BAM thesis for this collar
The market-implied 1-standard-deviation range for BAM extends from approximately $43.64 on the downside to $52.60 on the upside. A BAM collar hedges an existing long BAM position with a protective put while financing the put cost via a short call; when the premiums roughly offset, the collar acts as a near-zero-cost insurance band around the current spot. Current BAM IV rank near 37.00% is mid-range against its 1-year distribution, so the IV signal is neutral; the collar thesis on BAM should anchor more to the directional view and the expected-move geometry. As a Financial Services name, BAM options can move on sector-level news flow (peer earnings, regulatory updates, industry-specific macro data) in addition to BAM-specific events.
BAM collar positions are structurally neutral (protective); the modeled P&L assumes European-style exercise at expiration and ignores early assignment, transaction costs, dividends paid before expiry on the stock leg (when present), and the bid-ask spread on the listed chain. BAM positions also carry Financial Services sector concentration risk; news flow inside the sector (peer earnings, regulatory shifts, supply-chain headlines) can move BAM alongside the broader basket even when BAM-specific fundamentals are unchanged.
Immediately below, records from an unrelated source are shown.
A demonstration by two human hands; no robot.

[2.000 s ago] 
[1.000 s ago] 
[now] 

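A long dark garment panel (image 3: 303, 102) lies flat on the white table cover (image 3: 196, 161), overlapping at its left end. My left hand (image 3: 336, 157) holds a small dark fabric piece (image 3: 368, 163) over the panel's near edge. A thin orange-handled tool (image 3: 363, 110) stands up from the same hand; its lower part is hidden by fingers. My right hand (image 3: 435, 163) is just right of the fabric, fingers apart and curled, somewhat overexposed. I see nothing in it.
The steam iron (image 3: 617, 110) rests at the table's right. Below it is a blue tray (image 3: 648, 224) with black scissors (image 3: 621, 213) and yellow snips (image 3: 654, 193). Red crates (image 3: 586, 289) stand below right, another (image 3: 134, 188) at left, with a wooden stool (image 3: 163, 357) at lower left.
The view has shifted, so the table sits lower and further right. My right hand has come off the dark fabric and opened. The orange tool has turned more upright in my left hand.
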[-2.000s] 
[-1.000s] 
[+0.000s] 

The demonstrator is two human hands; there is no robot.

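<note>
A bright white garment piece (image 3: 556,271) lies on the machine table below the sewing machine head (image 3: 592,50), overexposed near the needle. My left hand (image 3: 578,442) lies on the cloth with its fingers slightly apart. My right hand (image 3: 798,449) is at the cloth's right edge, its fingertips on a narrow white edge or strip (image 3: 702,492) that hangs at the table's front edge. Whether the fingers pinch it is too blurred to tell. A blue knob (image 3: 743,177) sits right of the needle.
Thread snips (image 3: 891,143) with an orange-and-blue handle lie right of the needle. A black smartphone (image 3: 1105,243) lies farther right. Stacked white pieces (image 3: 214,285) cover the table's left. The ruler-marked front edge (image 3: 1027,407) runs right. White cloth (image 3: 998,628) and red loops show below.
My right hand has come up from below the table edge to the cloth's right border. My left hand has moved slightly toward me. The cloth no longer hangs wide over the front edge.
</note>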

Always rebuild the position from current BAM chain quotes before placing a trade.
Frequently asked questions
- What is a collar on BAM?
- A collar on BAM is the collar strategy applied to BAM (stock). The strategy is structurally neutral (protective): A collar pairs long stock with a protective out-of-the-money put financed by a short out-of-the-money call, capping both tails of the position around the current spot. With BAM stock trading near $48.12, the strikes shown on this page are snapped to the nearest listed BAM chain strike and the premiums come straight from the end-of-day bid/ask midpoint.
- How are BAM collar max profit and max loss calculated?
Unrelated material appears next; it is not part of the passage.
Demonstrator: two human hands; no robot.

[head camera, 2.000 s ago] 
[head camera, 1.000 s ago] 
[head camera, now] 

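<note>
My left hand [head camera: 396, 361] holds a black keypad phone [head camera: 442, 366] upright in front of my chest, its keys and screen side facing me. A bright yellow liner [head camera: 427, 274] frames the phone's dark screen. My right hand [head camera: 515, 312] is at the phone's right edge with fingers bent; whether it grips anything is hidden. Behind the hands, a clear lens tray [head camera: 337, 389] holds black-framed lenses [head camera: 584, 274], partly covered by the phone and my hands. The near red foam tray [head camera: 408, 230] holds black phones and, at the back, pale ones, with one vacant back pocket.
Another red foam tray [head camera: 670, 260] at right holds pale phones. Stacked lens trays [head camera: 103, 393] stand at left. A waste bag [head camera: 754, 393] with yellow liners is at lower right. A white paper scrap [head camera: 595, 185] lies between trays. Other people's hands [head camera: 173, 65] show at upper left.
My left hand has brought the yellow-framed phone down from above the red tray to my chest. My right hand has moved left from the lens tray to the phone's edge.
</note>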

- Max profit roughly equals short-call strike minus cost basis plus net premium; max loss roughly equals cost basis minus long-put strike minus net premium. Breakeven shifts by the net premium. For the BAM collar priced from the end-of-day chain at a 30-day expiry (ATM IV 32.50%), the computed maximum profit is $233.00 per contract and the computed maximum loss is -$267.00 per contract. Live intraday quotes will differ as the chain moves through the trading session.
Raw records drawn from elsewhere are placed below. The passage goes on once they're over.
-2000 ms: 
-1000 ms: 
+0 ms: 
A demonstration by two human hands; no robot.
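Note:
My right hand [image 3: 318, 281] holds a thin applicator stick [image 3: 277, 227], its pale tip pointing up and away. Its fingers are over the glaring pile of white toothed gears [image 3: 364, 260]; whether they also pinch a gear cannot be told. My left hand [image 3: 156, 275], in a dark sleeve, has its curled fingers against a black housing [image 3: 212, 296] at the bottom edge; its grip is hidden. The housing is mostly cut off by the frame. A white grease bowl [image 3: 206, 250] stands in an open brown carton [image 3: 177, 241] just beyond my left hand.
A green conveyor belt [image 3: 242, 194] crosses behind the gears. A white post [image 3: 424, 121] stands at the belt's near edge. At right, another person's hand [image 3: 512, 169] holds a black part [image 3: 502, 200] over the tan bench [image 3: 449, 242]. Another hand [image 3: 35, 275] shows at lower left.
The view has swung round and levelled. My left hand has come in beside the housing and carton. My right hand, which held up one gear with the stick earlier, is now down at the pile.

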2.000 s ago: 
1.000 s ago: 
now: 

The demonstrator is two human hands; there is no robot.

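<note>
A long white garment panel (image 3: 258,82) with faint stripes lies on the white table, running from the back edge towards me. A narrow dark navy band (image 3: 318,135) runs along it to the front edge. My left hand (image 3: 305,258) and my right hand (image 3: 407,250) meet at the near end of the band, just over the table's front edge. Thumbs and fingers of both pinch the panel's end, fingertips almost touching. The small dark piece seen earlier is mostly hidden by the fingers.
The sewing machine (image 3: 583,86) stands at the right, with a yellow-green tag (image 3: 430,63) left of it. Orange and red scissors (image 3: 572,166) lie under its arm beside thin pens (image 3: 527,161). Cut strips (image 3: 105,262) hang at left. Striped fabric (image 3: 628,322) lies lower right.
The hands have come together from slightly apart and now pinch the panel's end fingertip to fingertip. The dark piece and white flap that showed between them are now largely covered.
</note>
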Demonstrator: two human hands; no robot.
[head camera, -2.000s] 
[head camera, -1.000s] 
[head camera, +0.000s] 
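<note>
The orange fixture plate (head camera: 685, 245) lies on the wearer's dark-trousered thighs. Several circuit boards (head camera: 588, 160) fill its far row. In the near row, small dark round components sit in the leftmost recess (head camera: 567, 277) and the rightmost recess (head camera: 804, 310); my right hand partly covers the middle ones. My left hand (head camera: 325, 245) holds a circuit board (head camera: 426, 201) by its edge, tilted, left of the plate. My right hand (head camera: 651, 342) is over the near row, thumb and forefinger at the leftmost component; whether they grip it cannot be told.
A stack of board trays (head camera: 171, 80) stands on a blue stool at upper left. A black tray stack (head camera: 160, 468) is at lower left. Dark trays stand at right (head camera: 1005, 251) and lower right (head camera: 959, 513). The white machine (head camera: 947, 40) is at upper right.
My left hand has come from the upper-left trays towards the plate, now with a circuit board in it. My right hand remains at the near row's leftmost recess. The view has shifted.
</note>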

- What is the breakeven for a BAM collar?
- The breakeven for the BAM collar priced on this page is roughly $47.67 at expiration, derived from end-of-day chain premiums. Breakeven is the underlying price at which the strategy's P&L crosses zero ignoring transaction costs and assignment risk. The current BAM market-implied 1-standard-deviation expected move is approximately 9.32%; if the move sits well outside the breakeven distance, the structure's risk-reward becomes correspondingly tighter.
- When should you consider a collar on BAM?
- Collars on BAM hedge an existing long BAM stock position; the long put sets a floor while the short call finances it, often run as a near-zero-cost hedge during expected volatility windows.
- How does current BAM implied volatility affect this collar?
- BAM ATM IV is at 32.50% with IV rank near 37.00%, which is mid-range against its 1-year history. Strategy selection depends more on directional thesis and expected move than on a strong IV signal.